A doença - A epilepsia é uma condição caracterizada pela atividade elétrica anormal do cérebro, uma atividade neuronal excessiva que pode causar convulsões, comportamentos e sensações incomuns e até a perda de consciência. A doença pode ter consequências neurológicas, cognitivas, psicológicas e sociais. Entre as principais causas da epilepsia estão lesões no momento do nascimento, lesão cerebral traumática, infecções cerebrais como meningites ou encefalites e acidente vascular cerebral.
A estimativa da Organização Mundial da Saúde (OMS) é de que 50 milhões de pessoas tenham o diagnóstico de epilepsia em todo o mundo, com o registro de dois milhões de novos casos todos os anos. O relatório Epilepsy, a public health imperative (Epilepsia, um imperativo de saúde pública em tradução livre para o português) divulgado em 2019 pela Organização Mundial da Saúde em parceria com organizações não governamentais que tratam do tema aponta que três quartos das pessoas que vivem com epilepsia em países de baixa renda não recebem tratamento adequado, o que aumenta o risco de morte prematura desses pacientes. A morte prematura é três vezes maior em pessoas com epilepsia na comparação com a população em geral.

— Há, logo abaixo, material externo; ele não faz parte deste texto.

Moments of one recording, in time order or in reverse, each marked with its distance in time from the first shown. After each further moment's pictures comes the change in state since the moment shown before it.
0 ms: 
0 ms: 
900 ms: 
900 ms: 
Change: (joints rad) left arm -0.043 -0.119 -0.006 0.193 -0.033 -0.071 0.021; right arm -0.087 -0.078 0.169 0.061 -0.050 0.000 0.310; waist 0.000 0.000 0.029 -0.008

O documento revela ainda que 25% dos casos de epilepsia podem ser prevenidos com ações de atenção primária, como o reforço nos serviços de atenção à saúde materna e neonatal, controle de doenças transmissíveis (como a meningite), prevenção de lesões (acidentes), e cuidados com a saúde cardiovascular.

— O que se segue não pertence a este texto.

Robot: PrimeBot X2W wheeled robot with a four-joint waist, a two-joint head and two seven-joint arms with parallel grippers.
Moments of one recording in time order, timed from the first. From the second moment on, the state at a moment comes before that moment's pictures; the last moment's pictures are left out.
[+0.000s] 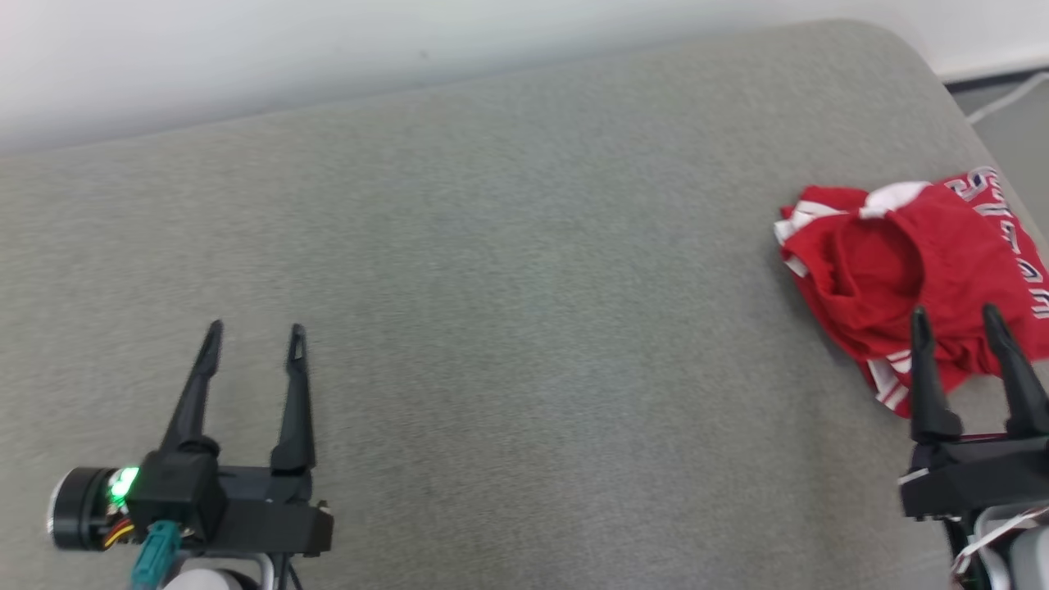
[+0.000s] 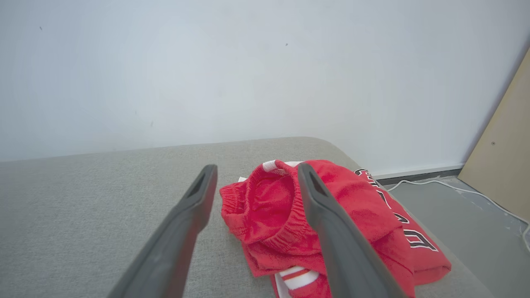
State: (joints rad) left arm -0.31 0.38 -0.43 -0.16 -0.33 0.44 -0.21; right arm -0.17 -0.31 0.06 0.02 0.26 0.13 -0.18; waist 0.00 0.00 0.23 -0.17
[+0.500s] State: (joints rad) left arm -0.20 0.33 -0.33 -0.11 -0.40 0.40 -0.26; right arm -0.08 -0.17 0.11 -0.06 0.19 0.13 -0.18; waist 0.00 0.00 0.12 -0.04
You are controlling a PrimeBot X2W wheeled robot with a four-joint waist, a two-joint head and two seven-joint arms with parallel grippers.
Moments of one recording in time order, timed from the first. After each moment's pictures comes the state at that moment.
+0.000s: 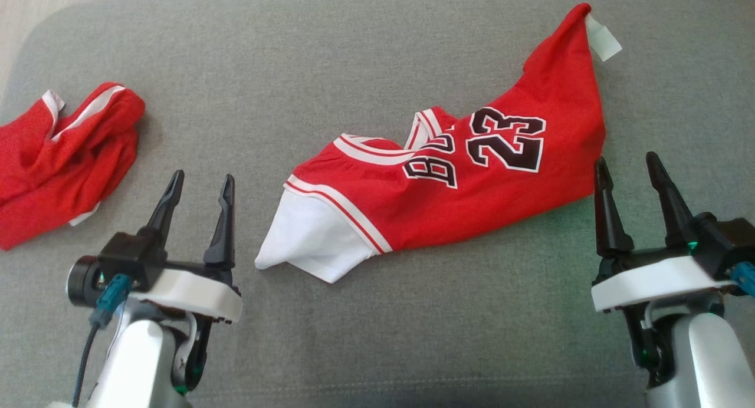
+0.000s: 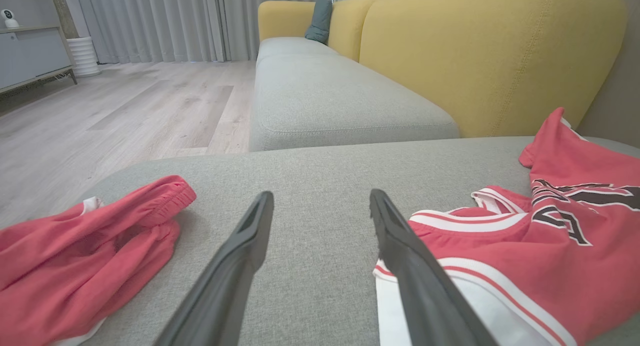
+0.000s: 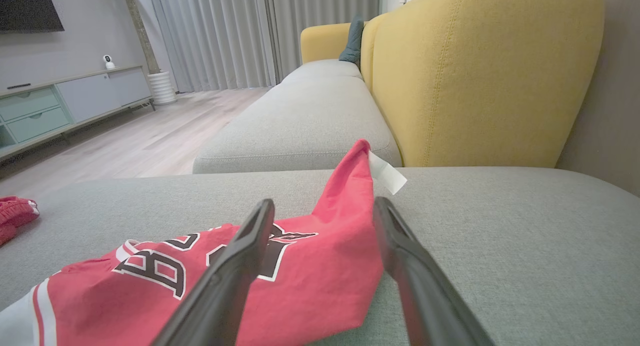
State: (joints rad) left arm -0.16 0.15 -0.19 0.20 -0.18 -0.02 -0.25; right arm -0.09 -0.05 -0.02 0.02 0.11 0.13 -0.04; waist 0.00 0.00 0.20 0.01
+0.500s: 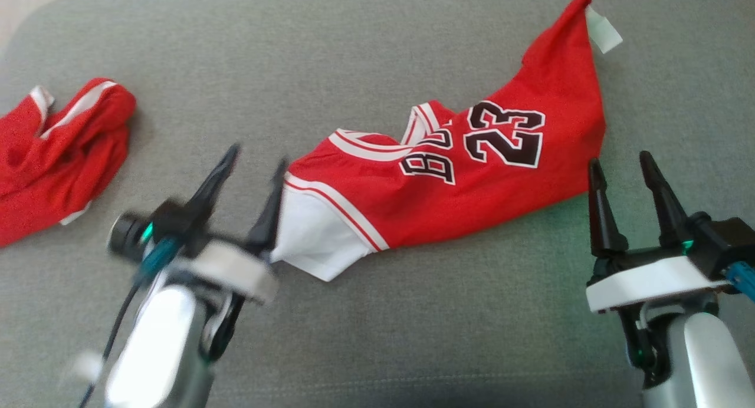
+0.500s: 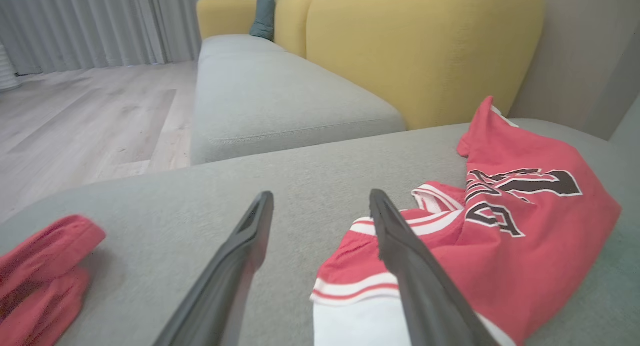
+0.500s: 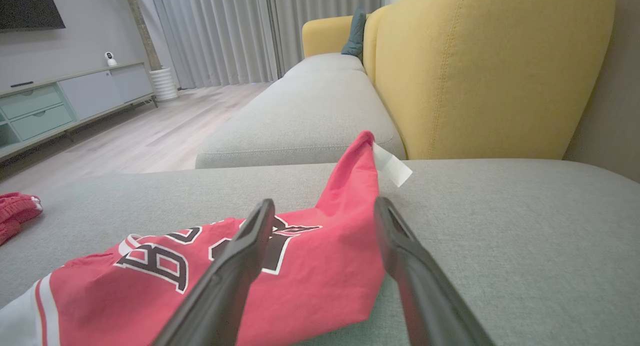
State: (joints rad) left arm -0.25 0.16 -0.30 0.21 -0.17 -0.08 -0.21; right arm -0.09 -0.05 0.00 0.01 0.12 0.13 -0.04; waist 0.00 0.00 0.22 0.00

Segundo a Organização Pan-Americana da Saúde (Opas), dois terços dos países da América Latina e do Caribe não possuem um programa para o atendimento integral de pessoas com epilepsia. Fator que interfere diretamente no acesso aos medicamentos adequados, que podem acabar com as crises em até 70% dos pacientes. A falta de uma legislação adequada sobre a doença atinge 80% dos países latino-americanos.
Como ajudar - As crises acontecem de forma inesperada e repentina, por isso é importante saber como agir. Caso você presencie algum episódio convulsivo é fundamental manter a calma e seguir as orientações abaixo:
- tente evitar que a pessoa caia bruscamente no chão;
- tente colocar a pessoa deitada de costas, em lugar seguro e com a cabeça protegida com algo macio (pode ser uma almofada, um travesseiro ou até mesmo um casaco enrolado);
- acomode a cabeça voltada para o lado para evitar o sufocamento com saliva ou vômito;
- não impeça os movimentos da pessoa, deixa-a debater-se e retire do local objetos que possam causar ferimentos;
- não tente colocar nenhum objeto na boca da pessoa durante a convulsão;
- se possível cronometre o tempo de duração da convulsão;
- quando a crise passar, deixe a pessoa recuperar a consciência e descansar;
- se a crise convulsiva durar mais de 5 minutos sem sinais de melhora, peça ajuda médica.